Write out all of the listing exactly. Add nothing to it.

Start of Available data

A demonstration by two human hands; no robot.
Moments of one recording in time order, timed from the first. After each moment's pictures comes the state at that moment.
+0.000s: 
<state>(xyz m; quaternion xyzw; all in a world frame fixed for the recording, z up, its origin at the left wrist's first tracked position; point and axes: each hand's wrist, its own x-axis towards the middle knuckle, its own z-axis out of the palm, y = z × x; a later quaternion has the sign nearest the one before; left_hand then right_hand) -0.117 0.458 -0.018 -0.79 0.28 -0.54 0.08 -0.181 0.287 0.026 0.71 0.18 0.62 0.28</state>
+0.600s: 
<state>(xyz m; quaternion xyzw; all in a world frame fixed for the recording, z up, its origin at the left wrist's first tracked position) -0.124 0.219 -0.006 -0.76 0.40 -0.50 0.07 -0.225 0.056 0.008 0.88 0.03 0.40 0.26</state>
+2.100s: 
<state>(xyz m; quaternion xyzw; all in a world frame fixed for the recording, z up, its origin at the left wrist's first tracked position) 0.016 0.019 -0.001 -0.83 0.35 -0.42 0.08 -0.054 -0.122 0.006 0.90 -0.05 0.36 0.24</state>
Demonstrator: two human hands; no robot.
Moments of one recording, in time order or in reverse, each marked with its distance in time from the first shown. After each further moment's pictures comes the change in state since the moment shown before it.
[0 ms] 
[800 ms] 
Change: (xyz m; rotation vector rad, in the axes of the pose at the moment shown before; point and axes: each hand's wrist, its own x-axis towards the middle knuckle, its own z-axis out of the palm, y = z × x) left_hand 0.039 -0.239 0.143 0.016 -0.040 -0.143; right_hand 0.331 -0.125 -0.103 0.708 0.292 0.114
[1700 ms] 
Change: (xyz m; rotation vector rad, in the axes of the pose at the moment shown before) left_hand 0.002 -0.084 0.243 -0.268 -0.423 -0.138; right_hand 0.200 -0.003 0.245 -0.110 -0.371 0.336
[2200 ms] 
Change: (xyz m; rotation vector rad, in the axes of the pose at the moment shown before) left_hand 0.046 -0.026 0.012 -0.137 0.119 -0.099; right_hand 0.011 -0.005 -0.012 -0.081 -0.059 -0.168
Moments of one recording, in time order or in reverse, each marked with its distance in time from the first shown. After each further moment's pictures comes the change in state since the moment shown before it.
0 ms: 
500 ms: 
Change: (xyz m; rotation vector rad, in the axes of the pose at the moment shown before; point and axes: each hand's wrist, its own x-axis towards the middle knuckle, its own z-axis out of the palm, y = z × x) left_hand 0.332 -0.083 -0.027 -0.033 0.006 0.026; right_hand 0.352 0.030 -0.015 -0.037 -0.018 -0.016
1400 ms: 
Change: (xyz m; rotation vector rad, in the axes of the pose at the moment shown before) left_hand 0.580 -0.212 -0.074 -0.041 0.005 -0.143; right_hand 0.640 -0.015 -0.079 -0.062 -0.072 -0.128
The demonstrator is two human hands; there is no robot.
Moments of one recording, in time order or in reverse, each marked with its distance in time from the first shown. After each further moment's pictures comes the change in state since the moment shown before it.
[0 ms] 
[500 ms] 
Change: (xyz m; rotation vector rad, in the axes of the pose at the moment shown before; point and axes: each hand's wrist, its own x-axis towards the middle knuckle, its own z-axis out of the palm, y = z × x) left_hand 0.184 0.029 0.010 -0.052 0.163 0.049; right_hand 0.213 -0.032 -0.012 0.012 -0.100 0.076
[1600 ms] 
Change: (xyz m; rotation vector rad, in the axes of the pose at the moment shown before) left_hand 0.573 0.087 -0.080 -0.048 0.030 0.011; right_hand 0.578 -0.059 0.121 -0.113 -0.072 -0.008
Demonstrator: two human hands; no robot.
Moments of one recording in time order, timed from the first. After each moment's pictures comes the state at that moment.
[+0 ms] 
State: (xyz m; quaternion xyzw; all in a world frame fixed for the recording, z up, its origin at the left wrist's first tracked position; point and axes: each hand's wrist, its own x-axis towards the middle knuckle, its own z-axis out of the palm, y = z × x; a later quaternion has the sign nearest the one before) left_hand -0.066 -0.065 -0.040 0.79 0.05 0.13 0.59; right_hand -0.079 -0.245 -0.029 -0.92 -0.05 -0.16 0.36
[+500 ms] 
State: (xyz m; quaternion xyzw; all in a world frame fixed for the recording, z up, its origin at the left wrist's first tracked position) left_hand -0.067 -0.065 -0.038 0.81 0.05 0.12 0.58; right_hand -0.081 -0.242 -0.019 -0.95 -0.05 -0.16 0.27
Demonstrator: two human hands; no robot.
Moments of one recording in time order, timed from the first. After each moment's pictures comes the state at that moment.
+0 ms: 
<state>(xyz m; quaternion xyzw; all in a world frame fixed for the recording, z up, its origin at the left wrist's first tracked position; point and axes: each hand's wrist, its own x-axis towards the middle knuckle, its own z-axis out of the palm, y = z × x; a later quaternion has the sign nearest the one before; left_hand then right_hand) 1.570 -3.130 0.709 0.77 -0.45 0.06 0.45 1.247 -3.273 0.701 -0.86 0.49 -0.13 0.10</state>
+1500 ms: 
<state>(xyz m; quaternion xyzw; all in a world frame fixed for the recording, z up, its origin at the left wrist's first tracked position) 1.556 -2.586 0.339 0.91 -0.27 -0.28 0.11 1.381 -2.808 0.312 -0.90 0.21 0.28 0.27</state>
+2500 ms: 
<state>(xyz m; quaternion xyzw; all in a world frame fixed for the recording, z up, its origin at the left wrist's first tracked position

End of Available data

* Written response
A demonstration by two human hands; no robot.
Moments of one recording in time order, timed from the first. After each moment's pictures comes the state at that moment.
+0.000s: 
<state>(xyz m; quaternion xyzw; all in a world frame fixed for the recording, z up, its origin at the left wrist's first tracked position; point and axes: each hand's wrist, its own x-axis towards the middle knuckle, its own z-axis out of the palm, y = z × x; a later quaternion has the sign nearest the one before; left_hand then right_hand) -0.117 0.458 -0.018 -0.79 0.28 -0.54 0.08 -0.181 0.287 0.026 0.71 0.18 0.62 0.28</state>
+0.600s: 
<state>(xyz m; quaternion xyzw; all in a world frame fixed for the recording, z up, its origin at the left wrist's first tracked position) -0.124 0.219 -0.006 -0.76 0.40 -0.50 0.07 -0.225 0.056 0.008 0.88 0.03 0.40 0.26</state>
+2.100s: 
<state>(xyz m; quaternion xyzw; all in a world frame fixed for the recording, z up, its origin at the left wrist's first tracked position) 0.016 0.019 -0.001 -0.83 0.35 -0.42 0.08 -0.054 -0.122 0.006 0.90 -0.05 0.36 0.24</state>
Demonstrator: two human hands; no robot.
Moments of one recording, in time order or in reverse, each marked with its distance in time from the first shown. After each further moment's pictures comes the change in state since the moment shown before it.
[0 ms] 
[800 ms] 
Change: (xyz m; rotation vector rad, in the axes of the pose at the moment shown before; point and axes: each hand's wrist, its own x-axis towards the middle knuckle, its own z-axis out of the palm, y = z × x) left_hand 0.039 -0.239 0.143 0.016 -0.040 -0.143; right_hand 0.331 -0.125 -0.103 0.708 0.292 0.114
[1700 ms] 
Change: (xyz m; rotation vector rad, in the axes of the pose at the moment shown before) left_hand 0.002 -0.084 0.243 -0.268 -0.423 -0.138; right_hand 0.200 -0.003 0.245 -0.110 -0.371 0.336
[2200 ms] 
Change: (xyz m; rotation vector rad, in the axes of the pose at the moment shown before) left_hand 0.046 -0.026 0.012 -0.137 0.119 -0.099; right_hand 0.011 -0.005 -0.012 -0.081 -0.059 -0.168
Moments of one recording, in time order or in reverse, each marked with its distance in time from the first shown. After each further moment's pictures comes the change in state since the moment shown before it.
0 ms: 
500 ms: 
Change: (xyz m; rotation vector rad, in the axes of the pose at the moment shown before; point and axes: each hand's wrist, its own x-axis towards the middle knuckle, its own z-axis out of the palm, y = z × x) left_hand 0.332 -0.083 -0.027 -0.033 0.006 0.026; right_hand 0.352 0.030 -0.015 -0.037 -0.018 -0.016
1400 ms: 
Change: (xyz m; rotation vector rad, in the axes of the pose at the moment shown before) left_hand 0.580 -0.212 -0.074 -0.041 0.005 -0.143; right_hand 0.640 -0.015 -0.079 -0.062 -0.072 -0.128
The demonstrator is two human hands; there is no robot.
Moments of one recording, in time order or in reverse, each marked with its distance in time from the first shown. After each further moment's pictures comes the change in state since the moment shown before it.
[0 ms] 
[500 ms] 
Change: (xyz m; rotation vector rad, in the axes of the pose at the moment shown before; point and axes: each hand's wrist, its own x-axis towards the middle knuckle, its own z-axis out of the palm, y = z × x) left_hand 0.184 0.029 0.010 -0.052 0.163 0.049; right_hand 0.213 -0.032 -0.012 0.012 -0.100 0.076
[1600 ms] 
Change: (xyz m; rotation vector rad, in the axes of the pose at the moment shown before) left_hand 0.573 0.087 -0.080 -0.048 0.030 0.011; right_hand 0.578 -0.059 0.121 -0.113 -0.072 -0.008
Demonstrator: two human hands; no robot.
Moments of one recording in time order, timed from the first. After each moment's pictures comes the state at that moment.
[+0 ms] 
State: (xyz m; quaternion xyzw; all in a world frame fixed for the recording, z up, its origin at the left wrist's first tracked position; point and axes: each hand's wrist, its own x-axis towards the middle knuckle, its own z-axis out of the palm, y = z × x; a later quaternion has the sign nearest the one before) left_hand -0.066 -0.065 -0.040 0.79 0.05 0.13 0.59; right_hand -0.079 -0.245 -0.029 -0.92 -0.05 -0.16 0.36
[+500 ms] 
State: (xyz m; quaternion xyzw; all in a world frame fixed for the recording, z up, its origin at the left wrist's first tracked position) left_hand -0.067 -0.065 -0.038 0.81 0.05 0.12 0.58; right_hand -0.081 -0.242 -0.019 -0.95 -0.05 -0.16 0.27
Demonstrator: two human hands; no robot.
Moments of one recording in time order, timed from the first. After each moment's pictures comes the state at that moment.
+0 ms: 
<state>(xyz m; quaternion xyzw; all in a world frame fixed for the recording, z up, its origin at the left wrist's first tracked position; point and axes: each hand's wrist, its own x-axis towards the middle knuckle, its own z-axis out of the palm, y = z × x; a later quaternion has the sign nearest the one before; left_hand then right_hand) 1.570 -3.130 0.709 0.77 -0.45 0.06 0.45 1.247 -3.273 0.701 -0.86 0.49 -0.13 0.10</state>
+1500 ms: 
<state>(xyz m; quaternion xyzw; all in a world frame fixed for the recording, z up, its origin at the left wrist's first tracked position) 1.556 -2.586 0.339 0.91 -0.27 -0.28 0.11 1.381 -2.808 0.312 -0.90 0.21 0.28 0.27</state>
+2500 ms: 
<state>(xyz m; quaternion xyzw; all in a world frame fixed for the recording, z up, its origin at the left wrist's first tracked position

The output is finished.